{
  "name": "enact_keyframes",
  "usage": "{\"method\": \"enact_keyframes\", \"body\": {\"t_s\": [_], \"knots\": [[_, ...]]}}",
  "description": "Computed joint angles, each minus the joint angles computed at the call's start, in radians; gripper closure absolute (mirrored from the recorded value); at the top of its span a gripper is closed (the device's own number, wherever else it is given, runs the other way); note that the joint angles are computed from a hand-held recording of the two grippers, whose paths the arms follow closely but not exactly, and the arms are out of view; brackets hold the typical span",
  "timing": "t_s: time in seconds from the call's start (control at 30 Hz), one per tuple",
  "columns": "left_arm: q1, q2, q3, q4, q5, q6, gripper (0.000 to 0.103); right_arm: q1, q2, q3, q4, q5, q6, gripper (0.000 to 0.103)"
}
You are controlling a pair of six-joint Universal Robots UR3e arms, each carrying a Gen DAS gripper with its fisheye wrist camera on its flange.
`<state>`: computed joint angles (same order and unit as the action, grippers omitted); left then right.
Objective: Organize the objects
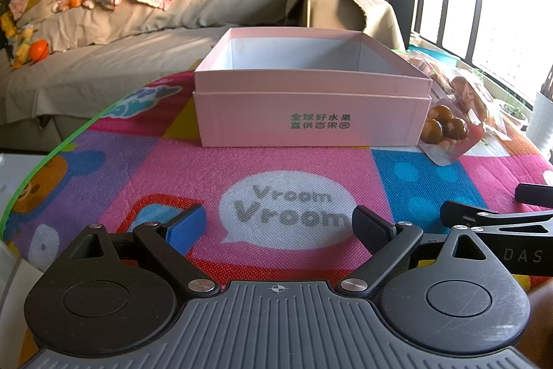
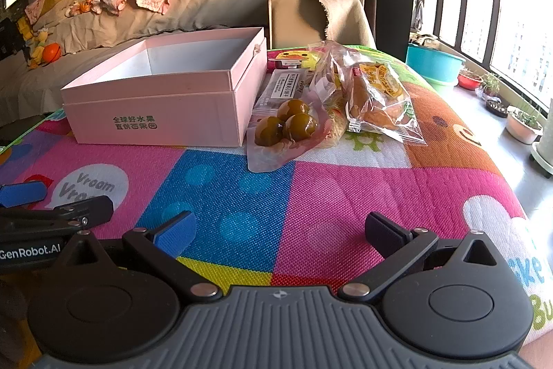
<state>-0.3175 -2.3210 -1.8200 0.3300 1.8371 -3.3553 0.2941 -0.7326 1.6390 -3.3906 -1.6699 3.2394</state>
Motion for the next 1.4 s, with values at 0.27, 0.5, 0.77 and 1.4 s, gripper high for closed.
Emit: {"method": "enact_keyframes", "body": {"t_s": [0.27,0.5,0.77,1.4], "knots": [[0.001,0.0,-0.001,0.001,-0.002,-0.001,0.007,-0.001,0.001,-0.001,0.0,0.001,-0.001,0.0],[0.001,0.0,0.0,0.0,-0.001,0.0,0.007,-0.003,0.003,-0.002,-0.001,0.004,0.0,0.0],[-0.002,0.0,-0.007,0.007,0.003,0.001,0.007,-0.006,0.004,-0.004,0.001,0.009,-0.002,0.0],[-0.01,0.0,-0.002,0.0,0.014,-0.005,0.008,0.006,-0.067,-0.033,0.203,-0.01,0.006,0.0]]}}
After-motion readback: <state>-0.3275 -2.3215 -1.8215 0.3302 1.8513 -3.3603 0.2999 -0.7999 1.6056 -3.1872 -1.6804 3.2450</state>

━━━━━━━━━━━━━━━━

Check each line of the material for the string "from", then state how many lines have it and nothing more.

* [WRITTEN ANSWER]
2